Hoping to improve its flagging reputation in major financial markets Brazil is putting a business-to-business spin on this week's Brazil-UK strategic dialogue in London.
But the most strategic issue facing foreign secretary Phillip Hammond and Brazil's new Minister for external relations Mauro Vieira is the business of war.
Brasilia steadfastly supports Buenos Aires in its claim of sovereignty over the Falkland Islands (Islas Malvinas).
Viera was ambassador to Buenos Aires for six years. Hammond, a former defense secretary, is well aware of Britain's strategic issues including the Falklands and alleged electronic surveillance of foreign leaders like Brazil's president Dilma Rousseff by GCHQ "five eyes" partners that have been buzzed up by The Guardian and elsewhere.
Although president Dilma's Workers Party government has been weakened considerably by losing its majority in congress even her political enemies see opposition to London's policy as an opportunity to promote Brazil as a champion of anti-imperialism and nonaligned power.

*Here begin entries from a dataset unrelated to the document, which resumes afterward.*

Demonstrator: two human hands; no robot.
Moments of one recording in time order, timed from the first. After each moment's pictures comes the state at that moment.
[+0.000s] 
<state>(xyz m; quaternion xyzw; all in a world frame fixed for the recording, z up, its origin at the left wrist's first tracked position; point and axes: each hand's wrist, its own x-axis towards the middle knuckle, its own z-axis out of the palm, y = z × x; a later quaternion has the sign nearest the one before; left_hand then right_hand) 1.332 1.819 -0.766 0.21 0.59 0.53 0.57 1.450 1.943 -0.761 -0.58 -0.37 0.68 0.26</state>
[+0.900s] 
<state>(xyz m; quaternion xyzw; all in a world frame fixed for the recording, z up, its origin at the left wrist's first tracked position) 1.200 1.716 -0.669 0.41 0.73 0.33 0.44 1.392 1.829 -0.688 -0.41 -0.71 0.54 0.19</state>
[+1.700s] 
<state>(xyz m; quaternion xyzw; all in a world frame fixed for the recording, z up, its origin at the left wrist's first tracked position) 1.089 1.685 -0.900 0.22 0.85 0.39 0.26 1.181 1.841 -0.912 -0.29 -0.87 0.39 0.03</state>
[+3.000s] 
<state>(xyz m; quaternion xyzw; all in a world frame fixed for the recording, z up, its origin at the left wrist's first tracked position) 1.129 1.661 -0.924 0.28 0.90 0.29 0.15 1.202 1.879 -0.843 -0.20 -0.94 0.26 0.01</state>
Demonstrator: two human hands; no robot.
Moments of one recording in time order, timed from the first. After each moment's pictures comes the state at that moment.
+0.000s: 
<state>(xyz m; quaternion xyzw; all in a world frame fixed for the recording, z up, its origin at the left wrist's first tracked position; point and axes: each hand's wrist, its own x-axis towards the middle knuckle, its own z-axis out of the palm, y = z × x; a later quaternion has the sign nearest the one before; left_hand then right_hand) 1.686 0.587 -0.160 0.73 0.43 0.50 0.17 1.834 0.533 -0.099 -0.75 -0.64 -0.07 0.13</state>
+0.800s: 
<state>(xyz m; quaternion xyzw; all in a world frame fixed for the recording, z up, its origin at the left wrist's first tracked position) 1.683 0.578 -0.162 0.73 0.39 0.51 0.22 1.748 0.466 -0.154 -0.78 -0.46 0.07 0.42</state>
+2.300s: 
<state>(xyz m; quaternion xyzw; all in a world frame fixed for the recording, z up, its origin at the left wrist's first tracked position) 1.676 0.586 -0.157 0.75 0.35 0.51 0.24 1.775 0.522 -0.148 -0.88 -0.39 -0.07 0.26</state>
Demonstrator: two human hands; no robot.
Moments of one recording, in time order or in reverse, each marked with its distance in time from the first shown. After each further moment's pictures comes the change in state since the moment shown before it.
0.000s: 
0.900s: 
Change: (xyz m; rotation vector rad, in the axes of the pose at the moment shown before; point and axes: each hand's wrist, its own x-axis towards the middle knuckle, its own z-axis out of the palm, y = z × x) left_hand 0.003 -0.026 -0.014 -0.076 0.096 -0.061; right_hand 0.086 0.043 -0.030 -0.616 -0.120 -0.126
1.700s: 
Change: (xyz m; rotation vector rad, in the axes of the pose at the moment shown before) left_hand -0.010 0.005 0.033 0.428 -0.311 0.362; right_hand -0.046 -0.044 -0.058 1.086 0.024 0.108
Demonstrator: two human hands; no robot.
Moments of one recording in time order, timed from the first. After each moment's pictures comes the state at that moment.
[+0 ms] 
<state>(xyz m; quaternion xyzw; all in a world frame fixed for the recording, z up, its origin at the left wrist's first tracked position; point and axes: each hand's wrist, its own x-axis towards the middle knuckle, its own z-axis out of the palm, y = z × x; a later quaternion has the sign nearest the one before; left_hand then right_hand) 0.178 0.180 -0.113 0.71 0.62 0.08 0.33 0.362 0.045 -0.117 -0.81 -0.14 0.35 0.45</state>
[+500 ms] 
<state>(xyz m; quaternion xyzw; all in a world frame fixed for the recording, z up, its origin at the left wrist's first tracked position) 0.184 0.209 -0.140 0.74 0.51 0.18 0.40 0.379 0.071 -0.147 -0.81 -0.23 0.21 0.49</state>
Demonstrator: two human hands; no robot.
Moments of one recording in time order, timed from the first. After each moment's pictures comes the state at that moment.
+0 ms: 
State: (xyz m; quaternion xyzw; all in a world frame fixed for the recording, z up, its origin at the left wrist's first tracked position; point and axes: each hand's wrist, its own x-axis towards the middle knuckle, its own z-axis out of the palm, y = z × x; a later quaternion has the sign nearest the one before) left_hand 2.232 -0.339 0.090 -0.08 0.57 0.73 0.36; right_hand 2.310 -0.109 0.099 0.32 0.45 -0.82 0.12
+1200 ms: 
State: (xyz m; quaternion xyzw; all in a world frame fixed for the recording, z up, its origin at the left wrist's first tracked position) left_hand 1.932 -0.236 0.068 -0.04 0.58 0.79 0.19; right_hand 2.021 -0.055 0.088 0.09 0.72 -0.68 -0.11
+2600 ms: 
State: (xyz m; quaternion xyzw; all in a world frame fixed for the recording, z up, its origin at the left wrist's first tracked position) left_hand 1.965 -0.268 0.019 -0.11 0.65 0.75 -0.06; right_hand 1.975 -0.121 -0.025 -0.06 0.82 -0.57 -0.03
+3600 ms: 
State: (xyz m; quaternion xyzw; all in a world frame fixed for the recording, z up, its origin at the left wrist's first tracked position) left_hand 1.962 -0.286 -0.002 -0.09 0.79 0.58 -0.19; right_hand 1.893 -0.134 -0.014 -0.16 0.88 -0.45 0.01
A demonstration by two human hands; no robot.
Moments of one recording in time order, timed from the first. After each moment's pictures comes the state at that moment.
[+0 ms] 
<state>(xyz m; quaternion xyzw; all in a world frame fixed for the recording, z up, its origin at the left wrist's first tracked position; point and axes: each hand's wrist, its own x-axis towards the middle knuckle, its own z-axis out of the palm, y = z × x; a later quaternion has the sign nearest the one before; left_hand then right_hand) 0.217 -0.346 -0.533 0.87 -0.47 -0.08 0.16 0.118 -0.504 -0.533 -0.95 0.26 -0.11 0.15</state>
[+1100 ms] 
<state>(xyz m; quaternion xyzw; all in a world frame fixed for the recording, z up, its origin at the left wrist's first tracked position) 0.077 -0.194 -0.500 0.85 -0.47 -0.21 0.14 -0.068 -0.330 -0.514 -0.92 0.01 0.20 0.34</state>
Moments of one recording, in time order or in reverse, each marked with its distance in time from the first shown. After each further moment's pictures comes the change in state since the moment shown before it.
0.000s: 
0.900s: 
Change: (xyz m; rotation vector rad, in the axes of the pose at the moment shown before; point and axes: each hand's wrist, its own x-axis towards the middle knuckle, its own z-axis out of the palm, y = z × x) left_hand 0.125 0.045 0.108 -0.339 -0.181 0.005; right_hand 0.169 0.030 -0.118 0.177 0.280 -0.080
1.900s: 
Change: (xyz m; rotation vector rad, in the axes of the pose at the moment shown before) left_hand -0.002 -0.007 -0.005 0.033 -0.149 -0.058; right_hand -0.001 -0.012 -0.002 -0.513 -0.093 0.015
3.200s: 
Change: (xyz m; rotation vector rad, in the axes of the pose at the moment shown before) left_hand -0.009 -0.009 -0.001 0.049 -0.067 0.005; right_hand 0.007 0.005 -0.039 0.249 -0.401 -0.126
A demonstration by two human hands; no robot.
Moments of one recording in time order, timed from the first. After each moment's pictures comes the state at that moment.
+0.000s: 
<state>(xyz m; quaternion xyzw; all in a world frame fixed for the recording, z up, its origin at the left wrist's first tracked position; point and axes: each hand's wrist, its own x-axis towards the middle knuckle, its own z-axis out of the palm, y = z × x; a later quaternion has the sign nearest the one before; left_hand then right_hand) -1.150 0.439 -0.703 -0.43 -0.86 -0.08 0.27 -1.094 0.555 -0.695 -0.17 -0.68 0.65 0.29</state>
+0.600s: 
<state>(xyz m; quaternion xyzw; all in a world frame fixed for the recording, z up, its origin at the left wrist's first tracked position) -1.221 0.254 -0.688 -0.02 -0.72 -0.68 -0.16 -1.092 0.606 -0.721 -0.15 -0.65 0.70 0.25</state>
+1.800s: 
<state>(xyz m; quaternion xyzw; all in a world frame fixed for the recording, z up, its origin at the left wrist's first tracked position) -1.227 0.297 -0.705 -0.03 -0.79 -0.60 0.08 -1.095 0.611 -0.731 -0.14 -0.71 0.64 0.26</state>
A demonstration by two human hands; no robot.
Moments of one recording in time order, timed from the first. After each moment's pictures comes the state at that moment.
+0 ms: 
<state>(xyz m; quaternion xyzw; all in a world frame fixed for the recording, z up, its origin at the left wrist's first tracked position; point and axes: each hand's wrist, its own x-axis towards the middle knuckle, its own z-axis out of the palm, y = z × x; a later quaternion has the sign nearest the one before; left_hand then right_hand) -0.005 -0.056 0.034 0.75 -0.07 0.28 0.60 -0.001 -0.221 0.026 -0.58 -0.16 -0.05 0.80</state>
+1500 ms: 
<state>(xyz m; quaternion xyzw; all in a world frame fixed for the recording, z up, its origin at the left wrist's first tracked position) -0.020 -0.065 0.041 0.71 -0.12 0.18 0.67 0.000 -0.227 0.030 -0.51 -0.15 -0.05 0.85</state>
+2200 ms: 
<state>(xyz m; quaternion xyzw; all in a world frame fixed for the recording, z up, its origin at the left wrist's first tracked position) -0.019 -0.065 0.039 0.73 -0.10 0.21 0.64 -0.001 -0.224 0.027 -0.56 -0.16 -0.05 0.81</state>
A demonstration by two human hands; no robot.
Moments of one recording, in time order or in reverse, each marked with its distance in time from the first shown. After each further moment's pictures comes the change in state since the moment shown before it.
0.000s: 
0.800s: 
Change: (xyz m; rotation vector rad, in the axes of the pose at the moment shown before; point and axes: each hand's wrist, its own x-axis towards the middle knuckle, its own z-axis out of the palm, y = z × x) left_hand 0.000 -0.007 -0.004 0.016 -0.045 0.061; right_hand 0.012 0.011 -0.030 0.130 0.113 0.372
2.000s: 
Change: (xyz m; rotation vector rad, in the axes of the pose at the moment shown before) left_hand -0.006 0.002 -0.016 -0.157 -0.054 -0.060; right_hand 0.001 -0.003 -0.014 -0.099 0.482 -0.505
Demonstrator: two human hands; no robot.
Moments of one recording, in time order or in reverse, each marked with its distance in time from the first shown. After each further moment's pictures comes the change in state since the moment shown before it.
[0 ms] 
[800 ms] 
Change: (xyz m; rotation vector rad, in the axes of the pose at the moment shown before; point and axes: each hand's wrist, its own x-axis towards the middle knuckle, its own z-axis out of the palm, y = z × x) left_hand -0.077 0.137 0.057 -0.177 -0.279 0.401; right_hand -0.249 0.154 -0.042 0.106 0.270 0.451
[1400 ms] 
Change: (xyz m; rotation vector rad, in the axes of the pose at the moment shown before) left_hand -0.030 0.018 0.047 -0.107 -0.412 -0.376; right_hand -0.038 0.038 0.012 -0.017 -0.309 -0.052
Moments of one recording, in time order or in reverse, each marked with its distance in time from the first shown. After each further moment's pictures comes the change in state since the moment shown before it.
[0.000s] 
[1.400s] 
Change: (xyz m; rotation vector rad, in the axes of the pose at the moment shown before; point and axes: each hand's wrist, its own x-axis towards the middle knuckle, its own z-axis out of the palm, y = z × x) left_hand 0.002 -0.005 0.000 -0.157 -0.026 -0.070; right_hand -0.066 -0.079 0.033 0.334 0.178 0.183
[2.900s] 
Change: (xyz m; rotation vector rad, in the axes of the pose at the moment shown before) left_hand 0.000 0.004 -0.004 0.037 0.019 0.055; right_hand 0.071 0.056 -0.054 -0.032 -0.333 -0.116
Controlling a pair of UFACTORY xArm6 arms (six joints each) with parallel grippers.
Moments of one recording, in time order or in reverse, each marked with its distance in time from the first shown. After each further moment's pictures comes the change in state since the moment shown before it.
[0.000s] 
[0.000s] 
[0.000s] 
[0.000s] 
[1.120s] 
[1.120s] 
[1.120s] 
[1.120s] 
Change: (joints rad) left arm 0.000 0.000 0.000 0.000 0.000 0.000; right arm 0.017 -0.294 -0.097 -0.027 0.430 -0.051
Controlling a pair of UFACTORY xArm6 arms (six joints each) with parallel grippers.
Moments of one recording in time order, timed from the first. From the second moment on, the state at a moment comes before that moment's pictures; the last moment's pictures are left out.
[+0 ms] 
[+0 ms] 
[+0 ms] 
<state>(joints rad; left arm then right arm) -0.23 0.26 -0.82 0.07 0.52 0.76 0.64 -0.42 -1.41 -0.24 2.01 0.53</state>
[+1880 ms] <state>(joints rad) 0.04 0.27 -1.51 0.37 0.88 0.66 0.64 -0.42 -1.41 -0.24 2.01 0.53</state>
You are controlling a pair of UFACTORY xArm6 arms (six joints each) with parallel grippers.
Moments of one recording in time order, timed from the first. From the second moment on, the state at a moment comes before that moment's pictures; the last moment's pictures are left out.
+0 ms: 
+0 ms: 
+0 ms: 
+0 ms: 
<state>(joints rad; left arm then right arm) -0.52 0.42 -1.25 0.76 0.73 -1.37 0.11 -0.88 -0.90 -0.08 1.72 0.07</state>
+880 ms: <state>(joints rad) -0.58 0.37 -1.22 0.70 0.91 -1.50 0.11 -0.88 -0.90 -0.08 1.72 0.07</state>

Economic reality offers more telling evidence. Brazil's lackluster economy is a heartbeat from recession and budget cuts by a new neoliberal finance minister have sparked a wave of street protests and road rage on the information highway.
These machinations don't alleviate the water and power shortages that make the new foreign direct investment support Brazil desires from London markets problematic.
Ironically, The Economist and the Financial Times both predicted these problems on the eve of Brazil's presidential campaign last year.
Presidential debates avoided these key issues, providing instead a platform for ugly, American-style negative campaigning that actually helped undermine international confidence in Brazil's economic future.
Brazil generates 75% of its energy from hydroelectric plants. But the worst droughts in over half a century have reduced electricity generation and power costs have escalated hurting new entrants in the middle income consumer economy the most.
The telenovela of energy and water woes doesn't end there.
A deal with Chinese state companies to build an Ultra High Voltage (UHV)transmission system to move what was projected as cheaply generated electricity from the huge Belo Monte project in the Amazon to the industrialized southwest faces a major delay over Beijing's demand that workers imported from China do the majority of the construction.
As a result, Brazil is relying on imported-- and expensive-- electricity from Argentina, and natural gas from Nigeria and Equitorial Guinea as stopgap solutions. According to energy newsletter Platts, Brazil's imports of LNG were up 28% in 2014 and could go higher this year.
With Brazil's infrastructure currently unable to unload the LNG at her own ports carriers must offload at the Argentine port of Bahia Blanca where the gas is transmitted to the frontier via pipeline and transshipped across the border to Brazil, reinforcing a growing energy codependence between the two nations.
Education may provide the guiding light for the problematic London-Brasilia relationship.
For two generations most Brazilian diplomats have received english language training from a school in Brasilia operated by British expatriates.
More tha 10,000 Brazilians attend university in Britain and president Dilma's "Science Without Borders" program would like that number to increase.
Then too, Brazil is starting to experience a "brain drain" with growing numbers of young and educated prefering to live in societies that put more emphasis on individualism, entrepreneurship and a less agitated daily lifestyle. Some British politicians, and football fans, not keen on immigration are concerned about a Brazilian clone of Earl's Court in London
Even if the Falklands (Malvinas) imbroglio stays in the background of the strategic talks it's likely that their outcome, like the recent G-20 meeting in Australia, will produce a sugar coated agreement to disagree.